Influence of Pyridine on the Unique Multi-Electron Redox Cycle of Nickel Diethyldithiocarbamate

Abstract

Nickel is an intriguing metal for use in multi-electron renewable energy storage due to its high earth-abundance and cost-effective nature. Understanding the redox chemistry of this metal could lead to better redox storage molecules for harvested renewable energy. Unlike traditional one-electron redox couples of first row transition metals, nickel dithiocarbamates exhibit a unique multi-electron redox cycle that could increase energy storage capabilities and power performance of redox flow batteries used for renewable energy storage. Herein, we report mechanistic insight to the nickel diethyldithiocarbamate (NiII(dtc)2) redox cycle and characterization of high valent NiIII and NiIV oxidation states of these complexes by in-depth chemical and electrochemical analyses.
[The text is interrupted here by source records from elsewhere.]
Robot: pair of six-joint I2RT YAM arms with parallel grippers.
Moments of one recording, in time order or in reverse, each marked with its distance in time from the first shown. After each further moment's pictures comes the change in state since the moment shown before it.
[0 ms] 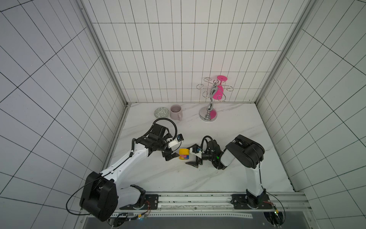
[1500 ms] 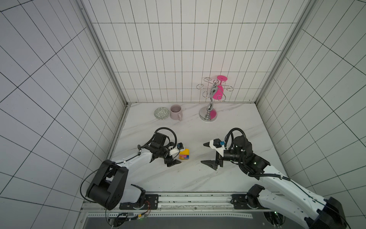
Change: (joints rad) left arm 0.011 0.109 -0.260 0.368 0.153 0.035; right arm -0.015 -1.153 0.016 -1.113 0.034 0.178
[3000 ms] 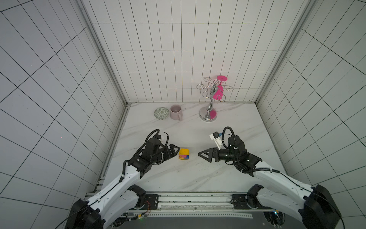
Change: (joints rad) left arm -0.077 -0.456 -0.132 -0.026 -0.293 -1.703; right arm -0.028 0.152 -0.068 0.107 0.036 0.885
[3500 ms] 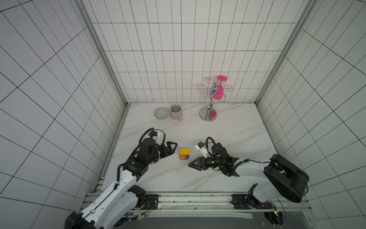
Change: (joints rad) left arm 0.053 -0.095 0.057 0.002 -0.028 0.133; right arm 0.204 0.474 -0.071 0.519 -0.010 0.103
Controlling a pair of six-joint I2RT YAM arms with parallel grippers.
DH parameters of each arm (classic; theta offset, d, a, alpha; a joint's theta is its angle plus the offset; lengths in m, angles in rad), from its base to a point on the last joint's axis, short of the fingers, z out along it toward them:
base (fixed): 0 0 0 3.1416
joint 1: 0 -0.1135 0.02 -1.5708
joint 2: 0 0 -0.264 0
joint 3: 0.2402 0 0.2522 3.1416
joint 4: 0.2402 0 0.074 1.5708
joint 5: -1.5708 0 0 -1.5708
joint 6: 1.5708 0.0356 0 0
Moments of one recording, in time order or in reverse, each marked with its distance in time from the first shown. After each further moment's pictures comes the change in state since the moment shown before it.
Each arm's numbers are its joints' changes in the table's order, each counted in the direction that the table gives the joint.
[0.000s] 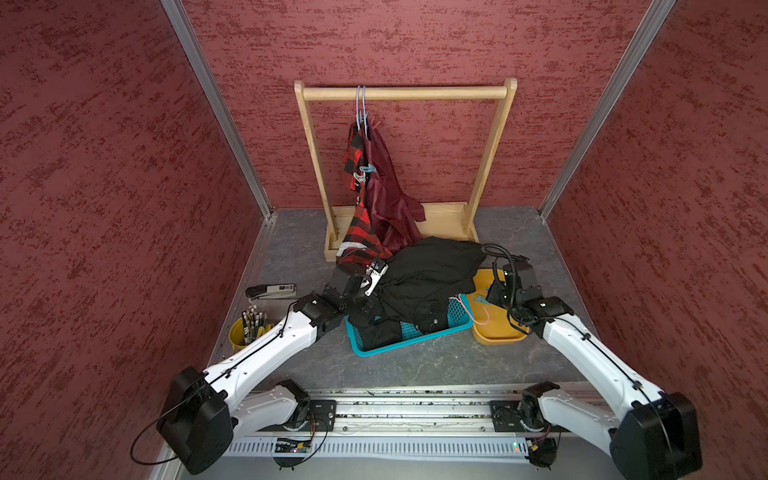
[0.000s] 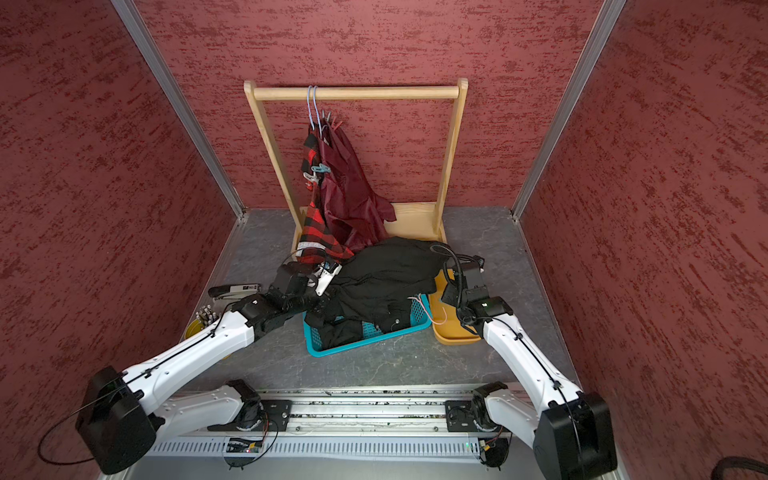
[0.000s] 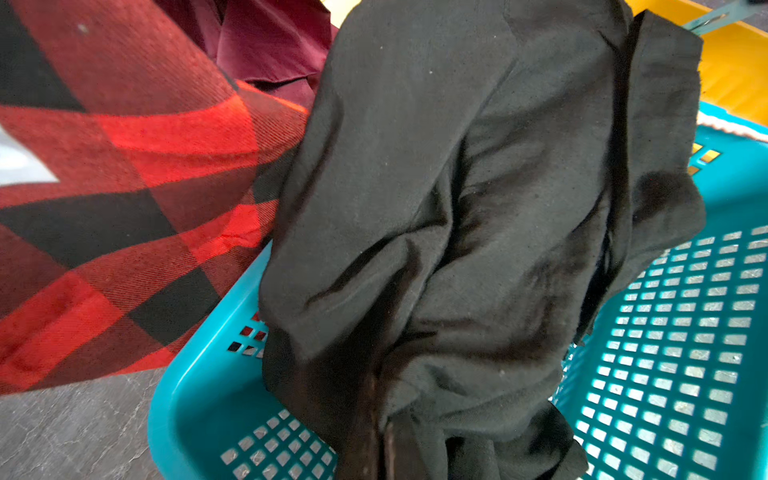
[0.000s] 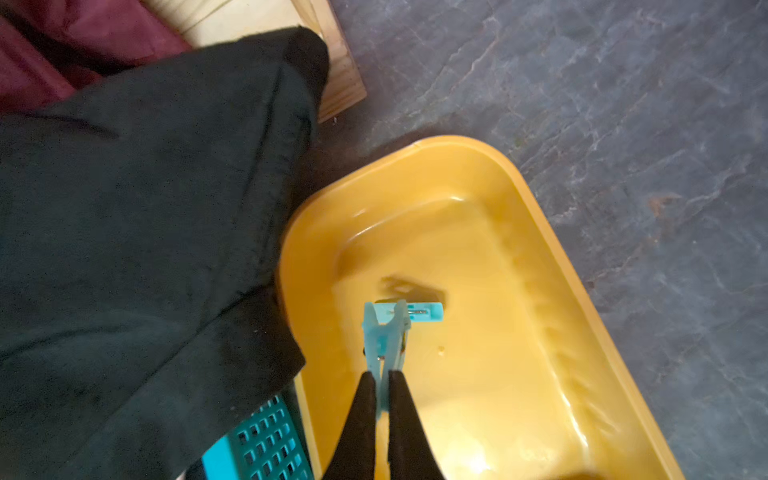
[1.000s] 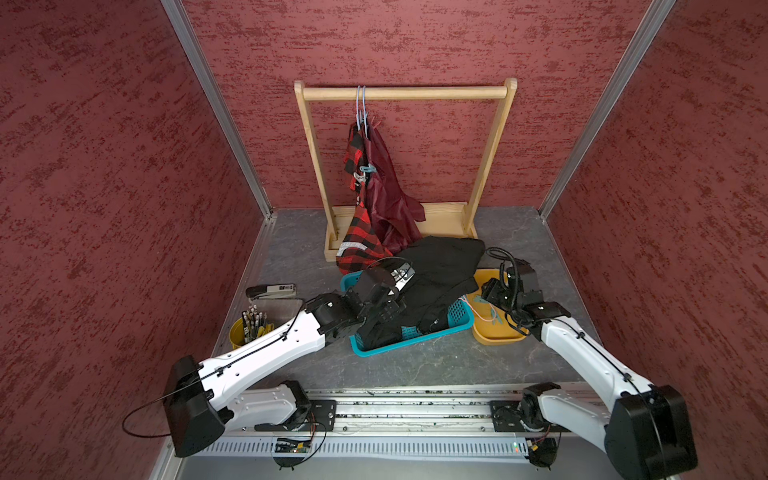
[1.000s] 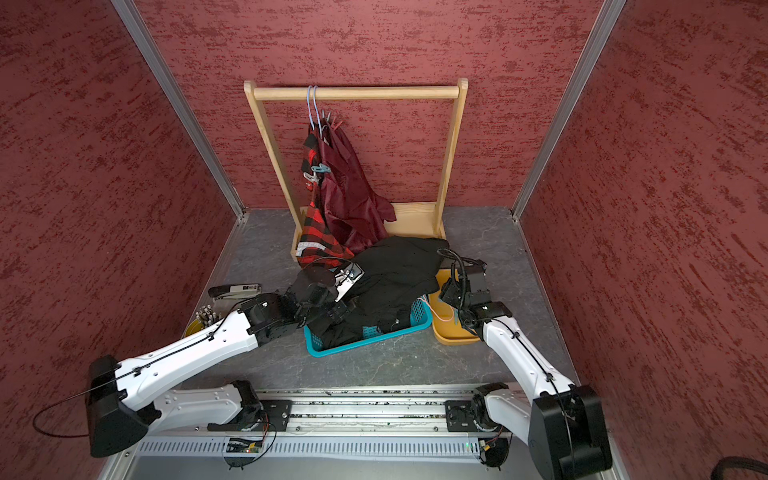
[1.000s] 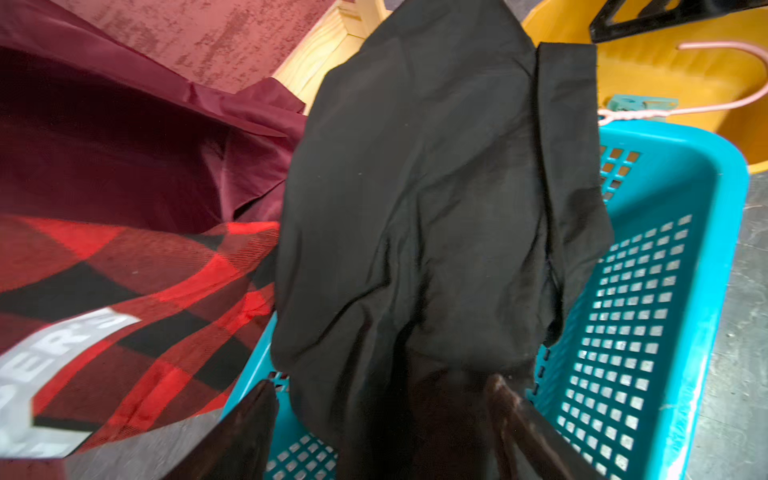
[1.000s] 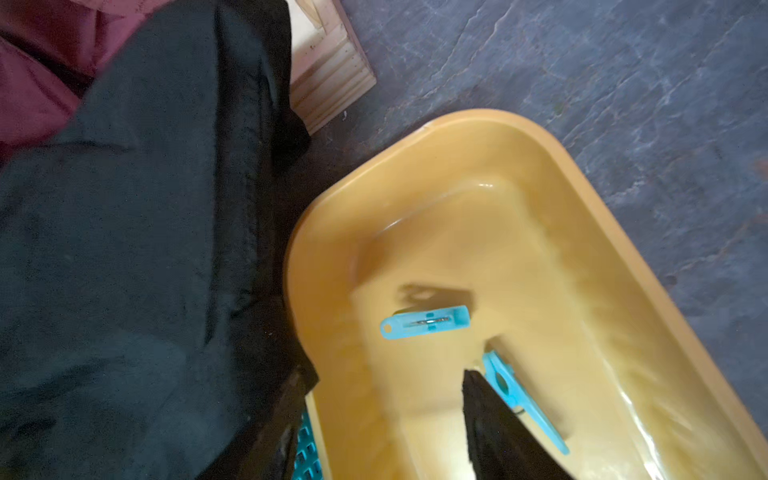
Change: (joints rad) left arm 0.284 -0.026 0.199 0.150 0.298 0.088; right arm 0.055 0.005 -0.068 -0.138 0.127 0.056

These results provide a greater understanding of what enables the unique NiII(dtc)2 redox cycle and the conditions that drive these complexes to undergo one-electron or two-electron transfer reactions. Much of this information is gleaned from the inclusion of an ancillary ligand, pyridine, into the electrochemical cycle and understanding how pyridine enables stabilization of an interesting NiIII intermediate. This greater understanding of NiIII and NiIV chemistry is fundamental in nature and demonstrates the need for further exploration and application of dithiocarbamates in the field of renewable energy storage.